Thursday, 25 May 2017

What I learned from Deaf Awareness Week

I have a few friends on social media who are Deaf. Most of my understanding of being Deaf comes from them.

During Deaf awareness week, one of them posted a photo of this poster which he'd put in his office, next to a message saying come and talk to him.


(This poster isn't mine - I'm not sure where it originated from. I found it really helpful)

For 2 days he didn't get a single response. No-one came up and said hi.

No-one.

In an office, with lots of colleagues.

As a chatty, hearing person, I would have chatted to lots of people. For him not a single person came and said hi - despite it being deaf awareness week and there being a special invite!

No-one.

If that wasn't bad enough, other Deaf comment-ers were all totally un-surprised. Frustrated, but with a lot of 'well, that sounds normal'.

I knew that being Deaf in a world that relies a lot on sound must be isolating.
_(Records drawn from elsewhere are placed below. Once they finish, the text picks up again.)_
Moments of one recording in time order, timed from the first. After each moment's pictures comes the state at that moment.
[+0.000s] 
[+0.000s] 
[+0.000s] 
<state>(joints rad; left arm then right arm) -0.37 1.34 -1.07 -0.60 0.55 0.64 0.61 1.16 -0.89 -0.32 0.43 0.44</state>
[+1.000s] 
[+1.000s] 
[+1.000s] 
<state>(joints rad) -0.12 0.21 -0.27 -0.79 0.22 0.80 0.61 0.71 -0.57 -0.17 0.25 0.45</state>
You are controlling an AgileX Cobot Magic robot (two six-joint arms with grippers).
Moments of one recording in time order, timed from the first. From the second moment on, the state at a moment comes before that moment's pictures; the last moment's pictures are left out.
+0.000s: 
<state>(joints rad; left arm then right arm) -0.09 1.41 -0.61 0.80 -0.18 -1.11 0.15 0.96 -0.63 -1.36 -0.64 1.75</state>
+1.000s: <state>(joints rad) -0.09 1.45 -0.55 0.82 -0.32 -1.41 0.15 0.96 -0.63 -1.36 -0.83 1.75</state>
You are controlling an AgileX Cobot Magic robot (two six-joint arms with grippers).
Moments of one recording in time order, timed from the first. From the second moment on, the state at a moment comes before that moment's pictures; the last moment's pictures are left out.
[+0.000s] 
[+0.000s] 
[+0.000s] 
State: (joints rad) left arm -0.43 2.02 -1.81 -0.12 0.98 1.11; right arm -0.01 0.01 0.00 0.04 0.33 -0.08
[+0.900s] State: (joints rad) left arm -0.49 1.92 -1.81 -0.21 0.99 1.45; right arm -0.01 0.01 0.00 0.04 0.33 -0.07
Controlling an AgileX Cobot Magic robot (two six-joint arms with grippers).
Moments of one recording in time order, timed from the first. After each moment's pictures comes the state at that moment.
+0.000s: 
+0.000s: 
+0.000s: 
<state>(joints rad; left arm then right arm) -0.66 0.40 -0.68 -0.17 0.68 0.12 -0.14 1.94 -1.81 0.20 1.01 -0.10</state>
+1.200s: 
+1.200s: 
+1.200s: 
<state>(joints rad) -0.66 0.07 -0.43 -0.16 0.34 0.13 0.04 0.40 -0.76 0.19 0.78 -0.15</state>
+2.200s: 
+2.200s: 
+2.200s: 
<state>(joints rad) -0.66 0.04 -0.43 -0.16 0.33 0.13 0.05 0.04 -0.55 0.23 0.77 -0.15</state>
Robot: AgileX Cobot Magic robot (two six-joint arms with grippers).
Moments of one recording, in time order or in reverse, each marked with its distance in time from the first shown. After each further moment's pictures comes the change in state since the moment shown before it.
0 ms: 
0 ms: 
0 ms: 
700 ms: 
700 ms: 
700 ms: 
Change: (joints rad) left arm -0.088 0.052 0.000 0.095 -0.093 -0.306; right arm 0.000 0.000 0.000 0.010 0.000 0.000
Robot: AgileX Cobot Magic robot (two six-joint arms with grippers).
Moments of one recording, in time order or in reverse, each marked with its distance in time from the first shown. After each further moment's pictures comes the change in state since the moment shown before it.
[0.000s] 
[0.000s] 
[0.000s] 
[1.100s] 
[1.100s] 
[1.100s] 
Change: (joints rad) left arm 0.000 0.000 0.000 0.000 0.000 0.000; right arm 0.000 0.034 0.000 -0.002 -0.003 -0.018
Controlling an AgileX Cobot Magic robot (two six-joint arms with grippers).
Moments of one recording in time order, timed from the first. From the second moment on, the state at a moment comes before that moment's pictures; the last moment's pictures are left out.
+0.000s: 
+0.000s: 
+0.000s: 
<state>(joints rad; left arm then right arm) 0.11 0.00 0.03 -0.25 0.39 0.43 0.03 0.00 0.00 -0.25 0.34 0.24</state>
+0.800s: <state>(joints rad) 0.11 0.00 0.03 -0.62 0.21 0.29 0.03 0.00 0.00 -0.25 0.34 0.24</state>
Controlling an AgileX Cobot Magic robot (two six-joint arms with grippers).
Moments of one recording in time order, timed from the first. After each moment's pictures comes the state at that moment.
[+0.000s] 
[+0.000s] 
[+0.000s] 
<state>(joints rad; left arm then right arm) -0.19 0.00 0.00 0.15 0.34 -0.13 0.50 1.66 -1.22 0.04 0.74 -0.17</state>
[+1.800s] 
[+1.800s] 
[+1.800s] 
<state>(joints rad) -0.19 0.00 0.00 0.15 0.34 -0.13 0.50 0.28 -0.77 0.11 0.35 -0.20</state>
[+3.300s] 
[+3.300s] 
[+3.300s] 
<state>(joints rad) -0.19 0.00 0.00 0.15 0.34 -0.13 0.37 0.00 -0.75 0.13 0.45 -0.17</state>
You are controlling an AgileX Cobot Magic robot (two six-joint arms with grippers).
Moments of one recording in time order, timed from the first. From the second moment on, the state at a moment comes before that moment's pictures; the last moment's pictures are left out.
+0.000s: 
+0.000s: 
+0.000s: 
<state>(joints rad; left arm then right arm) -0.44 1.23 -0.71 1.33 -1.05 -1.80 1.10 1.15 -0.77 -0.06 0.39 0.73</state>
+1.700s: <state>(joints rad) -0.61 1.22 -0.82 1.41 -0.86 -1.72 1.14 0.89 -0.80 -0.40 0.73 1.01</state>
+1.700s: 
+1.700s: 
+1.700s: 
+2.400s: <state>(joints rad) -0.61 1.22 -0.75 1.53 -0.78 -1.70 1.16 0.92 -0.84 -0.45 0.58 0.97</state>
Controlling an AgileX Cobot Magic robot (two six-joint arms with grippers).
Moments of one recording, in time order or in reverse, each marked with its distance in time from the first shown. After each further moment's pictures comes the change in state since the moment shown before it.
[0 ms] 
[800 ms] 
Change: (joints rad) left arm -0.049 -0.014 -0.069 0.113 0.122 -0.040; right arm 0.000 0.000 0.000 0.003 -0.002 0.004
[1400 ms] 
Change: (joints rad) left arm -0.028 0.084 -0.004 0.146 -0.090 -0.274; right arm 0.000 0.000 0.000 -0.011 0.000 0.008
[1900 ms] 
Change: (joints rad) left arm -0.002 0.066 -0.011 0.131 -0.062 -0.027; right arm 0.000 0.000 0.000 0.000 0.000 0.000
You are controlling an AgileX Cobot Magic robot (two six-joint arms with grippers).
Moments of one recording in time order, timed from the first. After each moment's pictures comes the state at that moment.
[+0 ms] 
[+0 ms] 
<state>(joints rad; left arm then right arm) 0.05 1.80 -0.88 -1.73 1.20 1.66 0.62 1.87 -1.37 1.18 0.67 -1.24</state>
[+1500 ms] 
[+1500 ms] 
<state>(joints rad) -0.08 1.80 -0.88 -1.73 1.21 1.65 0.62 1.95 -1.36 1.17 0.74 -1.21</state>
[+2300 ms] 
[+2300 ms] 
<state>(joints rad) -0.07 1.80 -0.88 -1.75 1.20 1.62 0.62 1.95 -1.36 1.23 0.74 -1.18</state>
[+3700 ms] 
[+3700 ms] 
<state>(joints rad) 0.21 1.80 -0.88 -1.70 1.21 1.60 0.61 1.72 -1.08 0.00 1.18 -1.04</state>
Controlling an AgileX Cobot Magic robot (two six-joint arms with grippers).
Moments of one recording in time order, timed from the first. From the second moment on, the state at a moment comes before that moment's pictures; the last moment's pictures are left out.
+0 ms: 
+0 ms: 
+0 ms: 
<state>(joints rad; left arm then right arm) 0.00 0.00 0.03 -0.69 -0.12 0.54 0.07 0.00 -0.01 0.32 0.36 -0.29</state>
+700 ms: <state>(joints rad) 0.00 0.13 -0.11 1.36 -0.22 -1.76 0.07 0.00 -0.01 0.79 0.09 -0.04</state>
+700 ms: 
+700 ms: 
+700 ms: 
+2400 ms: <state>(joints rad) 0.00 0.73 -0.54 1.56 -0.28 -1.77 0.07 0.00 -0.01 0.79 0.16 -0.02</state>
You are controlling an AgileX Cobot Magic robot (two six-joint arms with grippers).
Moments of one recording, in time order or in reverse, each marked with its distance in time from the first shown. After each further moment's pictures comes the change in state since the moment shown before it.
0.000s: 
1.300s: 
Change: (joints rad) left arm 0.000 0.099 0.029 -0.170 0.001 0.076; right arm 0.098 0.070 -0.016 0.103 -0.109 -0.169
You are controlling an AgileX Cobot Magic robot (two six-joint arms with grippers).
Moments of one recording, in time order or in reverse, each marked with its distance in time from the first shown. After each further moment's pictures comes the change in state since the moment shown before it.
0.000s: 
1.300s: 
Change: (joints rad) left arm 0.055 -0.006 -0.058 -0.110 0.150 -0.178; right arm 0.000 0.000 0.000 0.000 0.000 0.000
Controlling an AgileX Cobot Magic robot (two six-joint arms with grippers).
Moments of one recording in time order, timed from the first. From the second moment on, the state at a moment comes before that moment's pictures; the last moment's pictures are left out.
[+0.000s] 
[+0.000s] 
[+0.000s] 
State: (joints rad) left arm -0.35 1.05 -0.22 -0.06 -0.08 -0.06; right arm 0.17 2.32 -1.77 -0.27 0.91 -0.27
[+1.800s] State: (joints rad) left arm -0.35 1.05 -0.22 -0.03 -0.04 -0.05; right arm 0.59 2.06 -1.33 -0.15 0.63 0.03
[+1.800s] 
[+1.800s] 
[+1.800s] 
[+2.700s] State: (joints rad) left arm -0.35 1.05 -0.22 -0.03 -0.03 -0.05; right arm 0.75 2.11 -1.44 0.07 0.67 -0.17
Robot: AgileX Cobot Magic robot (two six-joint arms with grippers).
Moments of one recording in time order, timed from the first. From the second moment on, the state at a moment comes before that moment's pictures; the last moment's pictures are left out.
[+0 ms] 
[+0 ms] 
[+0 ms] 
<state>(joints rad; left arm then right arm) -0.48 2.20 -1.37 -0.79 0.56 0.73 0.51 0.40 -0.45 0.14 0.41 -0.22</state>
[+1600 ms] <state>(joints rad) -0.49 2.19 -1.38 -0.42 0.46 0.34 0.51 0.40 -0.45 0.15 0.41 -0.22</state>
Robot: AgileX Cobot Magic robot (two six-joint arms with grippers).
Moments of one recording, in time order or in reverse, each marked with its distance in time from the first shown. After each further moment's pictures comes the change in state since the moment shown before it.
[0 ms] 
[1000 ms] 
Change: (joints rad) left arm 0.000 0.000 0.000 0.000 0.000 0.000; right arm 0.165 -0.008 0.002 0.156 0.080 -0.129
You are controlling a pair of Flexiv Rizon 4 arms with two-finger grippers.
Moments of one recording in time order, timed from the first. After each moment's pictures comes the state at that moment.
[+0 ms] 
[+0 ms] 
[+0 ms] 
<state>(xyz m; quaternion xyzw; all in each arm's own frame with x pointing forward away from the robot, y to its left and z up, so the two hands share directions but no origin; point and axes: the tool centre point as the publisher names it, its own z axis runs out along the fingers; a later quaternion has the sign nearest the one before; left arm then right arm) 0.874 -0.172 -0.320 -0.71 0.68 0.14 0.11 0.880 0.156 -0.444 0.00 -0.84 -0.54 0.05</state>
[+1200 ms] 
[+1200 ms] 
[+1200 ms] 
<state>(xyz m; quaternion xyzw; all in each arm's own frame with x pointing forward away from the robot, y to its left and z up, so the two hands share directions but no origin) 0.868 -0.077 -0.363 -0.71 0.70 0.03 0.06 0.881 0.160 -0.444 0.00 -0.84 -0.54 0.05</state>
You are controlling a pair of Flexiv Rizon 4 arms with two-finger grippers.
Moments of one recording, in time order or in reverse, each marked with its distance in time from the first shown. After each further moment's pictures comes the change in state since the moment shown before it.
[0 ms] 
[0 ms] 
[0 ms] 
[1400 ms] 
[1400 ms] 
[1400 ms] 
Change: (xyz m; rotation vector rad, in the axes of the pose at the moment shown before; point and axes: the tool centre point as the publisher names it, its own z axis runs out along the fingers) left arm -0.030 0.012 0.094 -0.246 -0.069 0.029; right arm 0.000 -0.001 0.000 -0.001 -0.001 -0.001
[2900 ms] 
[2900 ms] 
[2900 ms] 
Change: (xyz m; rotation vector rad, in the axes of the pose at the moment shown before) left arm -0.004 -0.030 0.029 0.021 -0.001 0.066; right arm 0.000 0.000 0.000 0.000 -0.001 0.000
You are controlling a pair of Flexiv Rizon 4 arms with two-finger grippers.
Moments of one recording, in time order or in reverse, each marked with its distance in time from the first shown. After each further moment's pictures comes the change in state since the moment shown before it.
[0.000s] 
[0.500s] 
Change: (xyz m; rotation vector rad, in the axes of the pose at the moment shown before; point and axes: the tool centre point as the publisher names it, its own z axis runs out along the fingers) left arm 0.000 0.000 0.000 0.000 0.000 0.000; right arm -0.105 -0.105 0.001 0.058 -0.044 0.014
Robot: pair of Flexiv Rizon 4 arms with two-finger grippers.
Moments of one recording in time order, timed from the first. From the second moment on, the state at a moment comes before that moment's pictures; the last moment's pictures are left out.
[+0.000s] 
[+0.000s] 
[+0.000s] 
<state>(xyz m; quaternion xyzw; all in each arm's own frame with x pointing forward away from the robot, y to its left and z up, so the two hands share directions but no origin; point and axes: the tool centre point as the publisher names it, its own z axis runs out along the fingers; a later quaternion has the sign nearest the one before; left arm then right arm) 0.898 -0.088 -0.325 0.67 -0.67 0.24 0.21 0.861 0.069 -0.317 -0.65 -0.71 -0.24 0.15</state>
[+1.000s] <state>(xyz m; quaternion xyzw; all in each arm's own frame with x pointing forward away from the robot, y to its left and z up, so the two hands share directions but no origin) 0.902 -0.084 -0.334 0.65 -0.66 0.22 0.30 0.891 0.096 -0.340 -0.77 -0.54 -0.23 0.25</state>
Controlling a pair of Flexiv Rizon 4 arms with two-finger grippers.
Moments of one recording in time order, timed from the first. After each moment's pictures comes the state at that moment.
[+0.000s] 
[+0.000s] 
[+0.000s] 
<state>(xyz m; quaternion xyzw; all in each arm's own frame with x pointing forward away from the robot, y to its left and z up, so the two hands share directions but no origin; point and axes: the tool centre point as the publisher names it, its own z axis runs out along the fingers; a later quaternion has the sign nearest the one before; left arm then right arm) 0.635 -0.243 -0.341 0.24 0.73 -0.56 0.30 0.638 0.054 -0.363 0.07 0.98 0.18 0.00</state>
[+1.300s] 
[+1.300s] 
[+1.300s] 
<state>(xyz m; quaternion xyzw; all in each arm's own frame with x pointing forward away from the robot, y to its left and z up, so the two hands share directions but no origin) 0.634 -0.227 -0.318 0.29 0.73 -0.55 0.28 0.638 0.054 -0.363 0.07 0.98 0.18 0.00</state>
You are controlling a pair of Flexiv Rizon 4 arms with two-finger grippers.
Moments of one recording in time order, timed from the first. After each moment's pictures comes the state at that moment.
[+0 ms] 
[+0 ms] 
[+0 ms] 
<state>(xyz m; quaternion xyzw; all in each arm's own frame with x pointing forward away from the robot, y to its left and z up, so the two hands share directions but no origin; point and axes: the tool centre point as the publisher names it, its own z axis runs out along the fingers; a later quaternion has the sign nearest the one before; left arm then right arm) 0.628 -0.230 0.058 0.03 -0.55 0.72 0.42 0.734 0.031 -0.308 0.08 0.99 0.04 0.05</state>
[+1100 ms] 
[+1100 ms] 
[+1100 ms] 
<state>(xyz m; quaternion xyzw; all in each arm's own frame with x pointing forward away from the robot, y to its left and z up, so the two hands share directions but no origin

What I hadn't realised is that the isolation isn't so much caused by auditory issues, but by us hearing folk feeling too awkward or unsure to say hi, or too 'busy' to make the minor adjustments that would make chatting with them possible (see the poster above).

So I hearby promise, that should a chatting situation arise, and I discover that the other person is Deaf, I won't clam up and leave, but instead see if there are little adaptations I can make which will allow us to chat.

Don't worry, I'm not going to accost every deaf person I see and insist on patronising conversation when you are trying to do your shopping! But I will make the effort to remember the tips on the poster, and learn the skills to be able to chat, should it be a chatting situation.